While adding a new ESXi host to the existing cluster failure was observed with following logs from vpxd.log
####-##-##T##:##:##.###Z info vpxd[809151] [Originator@6876 sub=vpxLro opID=73596264-78] [VpxLRO] -- BEGIN lro-710555554 -- AuthorizationManager -- vim.Aut
horizationManager.hasPrivilegeOnEntities -- 52b88897-b678-fccc-bc78-ea75f9476370(5256cd77-9ae6-d0c8-c664-f090c9567f1b)
####-##-##T##:##:##.###Z info vpxd[809151] [Originator@6876 sub=vpxLro opID=73596264-78] [VpxLRO] -- FINISH lro-710555554
####-##-##T##:##:##.###Z error vpxd[809162] [Originator@6876 sub=DAS opID=########-#######-####-#####-##] Timed out waiting for election to complete or for host to join existing master
####-##-##T##:##:##.###Z error vpxd[809162] [Originator@6876 sub=DAS opID=########-#######-####-#####-##] EnableDAS failed on host [vim.HostSystem:####-#####,xxxxxxxxxxxxxxxxxxxx]: N3Vim5Fault8Timedout9ExceptionE(Fault cause: vim.fault.Timedout
--> )
-->
####-##-##T##:##:##.###Z info vpxd[809162] [Originator@6876 sub=MoHost opID=########-#######-####-#####-##] VC state for host ####-##### (uninitialized -> retry), FDM state (UNKNOWN_FDM_HSTATE -> UNKNOWN_FDM_HSTATE), src of state (null -> null)
####-##-##T##:##:##.###Z info vpxd[809162] [Originator@6876 sub=vpxLro opID=########-#######-####-#####-##] [VpxLRO] -- FINISH lro-710546293
####-##-##T##:##:##.###Z error vpxd[809162] [Originator@6876 sub=Default opID=########-#######-####-#####-##] [VpxLRO] -- ERROR lro-710546293 -- -- -- DasConfig.ConfigureHost: :vim.fault.Timedout
--> Result:
--> (vim.fault.Timedout) {
--> faultCause = (vmodl.MethodFault) null,
--> faultMessage = <unset>
--> msg = ""
--> }
- Restarting the management agents, removing the host from the inventory and adding it back to the inventory did not fix the issue.

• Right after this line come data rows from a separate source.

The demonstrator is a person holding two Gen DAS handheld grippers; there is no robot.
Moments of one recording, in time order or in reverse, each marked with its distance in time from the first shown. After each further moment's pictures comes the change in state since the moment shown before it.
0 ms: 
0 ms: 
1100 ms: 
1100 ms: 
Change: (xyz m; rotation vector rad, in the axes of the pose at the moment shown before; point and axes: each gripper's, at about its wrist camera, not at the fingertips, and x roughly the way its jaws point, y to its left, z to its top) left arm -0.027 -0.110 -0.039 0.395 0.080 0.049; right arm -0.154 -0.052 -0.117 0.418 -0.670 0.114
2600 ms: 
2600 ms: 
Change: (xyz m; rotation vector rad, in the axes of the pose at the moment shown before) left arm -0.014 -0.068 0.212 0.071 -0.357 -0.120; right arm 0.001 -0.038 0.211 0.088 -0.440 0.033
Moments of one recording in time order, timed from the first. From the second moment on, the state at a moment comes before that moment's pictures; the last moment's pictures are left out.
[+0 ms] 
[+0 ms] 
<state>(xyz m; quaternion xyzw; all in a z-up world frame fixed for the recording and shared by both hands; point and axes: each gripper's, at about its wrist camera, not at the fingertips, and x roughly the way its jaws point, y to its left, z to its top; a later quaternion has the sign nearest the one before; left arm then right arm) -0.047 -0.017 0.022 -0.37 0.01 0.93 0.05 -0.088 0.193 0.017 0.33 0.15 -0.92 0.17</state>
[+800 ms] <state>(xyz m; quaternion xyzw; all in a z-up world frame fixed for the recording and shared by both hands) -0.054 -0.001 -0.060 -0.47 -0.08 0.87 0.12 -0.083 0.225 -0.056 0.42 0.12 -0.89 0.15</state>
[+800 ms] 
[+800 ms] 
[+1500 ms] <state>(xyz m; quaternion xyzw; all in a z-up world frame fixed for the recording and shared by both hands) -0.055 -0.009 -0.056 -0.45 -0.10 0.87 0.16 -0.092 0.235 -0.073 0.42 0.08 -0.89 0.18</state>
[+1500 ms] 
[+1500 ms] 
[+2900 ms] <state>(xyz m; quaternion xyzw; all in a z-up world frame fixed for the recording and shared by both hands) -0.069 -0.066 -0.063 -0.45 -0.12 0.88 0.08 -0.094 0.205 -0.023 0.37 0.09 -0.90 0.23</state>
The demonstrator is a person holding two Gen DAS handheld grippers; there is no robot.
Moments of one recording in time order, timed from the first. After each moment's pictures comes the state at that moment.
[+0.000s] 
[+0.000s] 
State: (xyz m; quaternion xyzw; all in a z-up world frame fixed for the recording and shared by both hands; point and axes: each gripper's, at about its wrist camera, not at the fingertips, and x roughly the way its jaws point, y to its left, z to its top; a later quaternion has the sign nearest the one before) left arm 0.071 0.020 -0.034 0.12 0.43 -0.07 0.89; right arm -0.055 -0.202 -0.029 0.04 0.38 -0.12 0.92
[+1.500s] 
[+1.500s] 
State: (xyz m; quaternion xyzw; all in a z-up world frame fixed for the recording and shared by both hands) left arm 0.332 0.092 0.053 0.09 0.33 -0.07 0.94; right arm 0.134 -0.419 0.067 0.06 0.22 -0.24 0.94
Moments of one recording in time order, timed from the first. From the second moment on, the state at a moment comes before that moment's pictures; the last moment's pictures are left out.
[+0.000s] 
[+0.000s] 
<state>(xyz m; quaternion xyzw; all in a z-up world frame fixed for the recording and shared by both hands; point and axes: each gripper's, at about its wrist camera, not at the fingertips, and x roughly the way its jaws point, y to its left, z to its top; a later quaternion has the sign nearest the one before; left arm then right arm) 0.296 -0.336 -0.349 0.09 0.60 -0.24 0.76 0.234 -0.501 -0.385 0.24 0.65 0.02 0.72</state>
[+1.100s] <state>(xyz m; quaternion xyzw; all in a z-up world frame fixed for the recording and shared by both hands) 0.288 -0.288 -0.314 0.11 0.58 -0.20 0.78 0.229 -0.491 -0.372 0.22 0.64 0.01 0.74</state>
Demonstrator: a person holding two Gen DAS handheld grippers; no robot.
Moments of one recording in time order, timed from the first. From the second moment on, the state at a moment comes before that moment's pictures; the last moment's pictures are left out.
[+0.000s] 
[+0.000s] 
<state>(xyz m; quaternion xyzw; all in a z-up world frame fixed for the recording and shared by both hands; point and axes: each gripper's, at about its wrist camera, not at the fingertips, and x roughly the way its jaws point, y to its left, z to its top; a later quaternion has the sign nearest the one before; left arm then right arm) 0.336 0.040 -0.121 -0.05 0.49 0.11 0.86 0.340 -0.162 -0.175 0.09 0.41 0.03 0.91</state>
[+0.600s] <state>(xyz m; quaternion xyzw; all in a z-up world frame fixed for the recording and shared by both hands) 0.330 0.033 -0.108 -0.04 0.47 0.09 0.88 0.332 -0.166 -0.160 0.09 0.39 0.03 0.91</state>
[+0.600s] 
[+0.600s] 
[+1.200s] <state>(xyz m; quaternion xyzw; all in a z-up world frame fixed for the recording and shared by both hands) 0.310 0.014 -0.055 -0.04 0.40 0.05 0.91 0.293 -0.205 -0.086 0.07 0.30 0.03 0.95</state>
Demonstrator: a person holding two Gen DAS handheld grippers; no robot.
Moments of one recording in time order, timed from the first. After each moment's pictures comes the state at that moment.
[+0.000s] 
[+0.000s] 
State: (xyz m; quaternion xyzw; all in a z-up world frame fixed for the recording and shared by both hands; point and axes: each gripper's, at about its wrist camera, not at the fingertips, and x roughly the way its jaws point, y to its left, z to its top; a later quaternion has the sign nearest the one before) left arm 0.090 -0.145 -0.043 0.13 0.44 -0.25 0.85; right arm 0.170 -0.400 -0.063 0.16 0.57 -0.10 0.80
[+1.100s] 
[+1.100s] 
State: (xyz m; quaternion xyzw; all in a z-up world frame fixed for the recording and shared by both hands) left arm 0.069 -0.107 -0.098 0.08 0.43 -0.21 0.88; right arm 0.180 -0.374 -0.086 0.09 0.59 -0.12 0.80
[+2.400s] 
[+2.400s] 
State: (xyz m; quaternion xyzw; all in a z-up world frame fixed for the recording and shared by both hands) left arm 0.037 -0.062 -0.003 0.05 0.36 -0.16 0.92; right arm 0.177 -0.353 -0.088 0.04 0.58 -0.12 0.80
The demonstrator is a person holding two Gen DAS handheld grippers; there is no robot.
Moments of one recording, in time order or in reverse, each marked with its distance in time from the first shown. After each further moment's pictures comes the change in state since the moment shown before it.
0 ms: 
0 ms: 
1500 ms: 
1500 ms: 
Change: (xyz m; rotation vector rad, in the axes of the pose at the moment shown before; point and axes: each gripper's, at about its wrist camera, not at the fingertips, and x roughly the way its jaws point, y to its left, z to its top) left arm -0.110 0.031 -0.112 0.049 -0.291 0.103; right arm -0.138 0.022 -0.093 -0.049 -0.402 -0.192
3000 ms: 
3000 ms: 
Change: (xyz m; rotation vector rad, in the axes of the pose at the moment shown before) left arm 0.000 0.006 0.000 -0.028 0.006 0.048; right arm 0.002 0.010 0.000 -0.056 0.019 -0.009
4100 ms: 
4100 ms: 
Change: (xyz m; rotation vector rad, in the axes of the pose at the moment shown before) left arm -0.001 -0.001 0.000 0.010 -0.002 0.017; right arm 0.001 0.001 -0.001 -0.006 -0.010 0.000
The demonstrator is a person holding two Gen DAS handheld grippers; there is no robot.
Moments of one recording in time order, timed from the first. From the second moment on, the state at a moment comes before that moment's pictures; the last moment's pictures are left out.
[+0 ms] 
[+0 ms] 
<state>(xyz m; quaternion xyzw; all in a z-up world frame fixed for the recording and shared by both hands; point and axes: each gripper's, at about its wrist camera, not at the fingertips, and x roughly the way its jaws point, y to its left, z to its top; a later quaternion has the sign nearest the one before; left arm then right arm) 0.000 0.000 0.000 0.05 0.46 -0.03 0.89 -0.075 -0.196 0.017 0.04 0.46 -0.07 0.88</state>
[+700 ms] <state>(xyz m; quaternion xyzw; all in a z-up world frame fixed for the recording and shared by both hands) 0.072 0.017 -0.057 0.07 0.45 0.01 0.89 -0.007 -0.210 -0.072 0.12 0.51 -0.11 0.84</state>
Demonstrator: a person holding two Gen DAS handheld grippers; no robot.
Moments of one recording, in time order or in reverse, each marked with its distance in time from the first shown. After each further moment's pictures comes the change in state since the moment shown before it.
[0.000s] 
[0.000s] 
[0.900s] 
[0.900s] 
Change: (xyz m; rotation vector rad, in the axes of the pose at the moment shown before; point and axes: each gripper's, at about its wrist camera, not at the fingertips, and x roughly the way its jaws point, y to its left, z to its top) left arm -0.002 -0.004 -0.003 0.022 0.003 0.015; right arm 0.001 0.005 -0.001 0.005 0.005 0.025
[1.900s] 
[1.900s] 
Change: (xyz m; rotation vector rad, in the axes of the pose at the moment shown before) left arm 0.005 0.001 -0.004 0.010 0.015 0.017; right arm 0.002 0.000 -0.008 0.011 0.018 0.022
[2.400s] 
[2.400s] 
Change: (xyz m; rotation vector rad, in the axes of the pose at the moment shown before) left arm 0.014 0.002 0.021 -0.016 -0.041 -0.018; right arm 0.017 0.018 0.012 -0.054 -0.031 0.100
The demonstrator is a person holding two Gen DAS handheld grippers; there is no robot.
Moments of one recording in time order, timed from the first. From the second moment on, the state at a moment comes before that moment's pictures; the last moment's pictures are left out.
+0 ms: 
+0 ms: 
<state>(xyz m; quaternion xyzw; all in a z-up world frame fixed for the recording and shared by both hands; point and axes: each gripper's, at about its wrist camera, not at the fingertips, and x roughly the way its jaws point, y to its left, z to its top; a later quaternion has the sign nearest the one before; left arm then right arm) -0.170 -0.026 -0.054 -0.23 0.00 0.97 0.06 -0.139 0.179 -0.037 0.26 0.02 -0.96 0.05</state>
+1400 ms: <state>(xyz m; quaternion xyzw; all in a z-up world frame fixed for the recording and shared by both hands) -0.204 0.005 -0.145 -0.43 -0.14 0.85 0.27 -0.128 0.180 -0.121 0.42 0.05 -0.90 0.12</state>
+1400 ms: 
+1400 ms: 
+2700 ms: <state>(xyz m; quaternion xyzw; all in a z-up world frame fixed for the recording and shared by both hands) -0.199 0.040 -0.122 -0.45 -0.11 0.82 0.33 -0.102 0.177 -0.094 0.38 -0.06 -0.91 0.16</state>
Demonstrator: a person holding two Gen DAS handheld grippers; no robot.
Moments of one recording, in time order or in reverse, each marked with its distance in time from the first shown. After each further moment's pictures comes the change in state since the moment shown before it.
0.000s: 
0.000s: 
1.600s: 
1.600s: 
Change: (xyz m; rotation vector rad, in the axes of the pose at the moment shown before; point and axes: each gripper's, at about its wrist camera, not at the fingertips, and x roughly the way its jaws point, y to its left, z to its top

- MTU was configured properly.
- DNS records created properly - Forward and reverse lookup zones configured correctly.
- Hosts are able to communicate on port 8182.
vCenter 7.x
ESXi 7.x
The HA configuration on a ESXi host will timeout and the HA status changes to "retrying"
All the points mentioned in this KB318936 were verified.
If the ESXi hosts are prepared for NSX, check the host status in NSX manager. If the host status says "validation error", fix this issue first on NSX manager and then try to reconfigure HA on the host.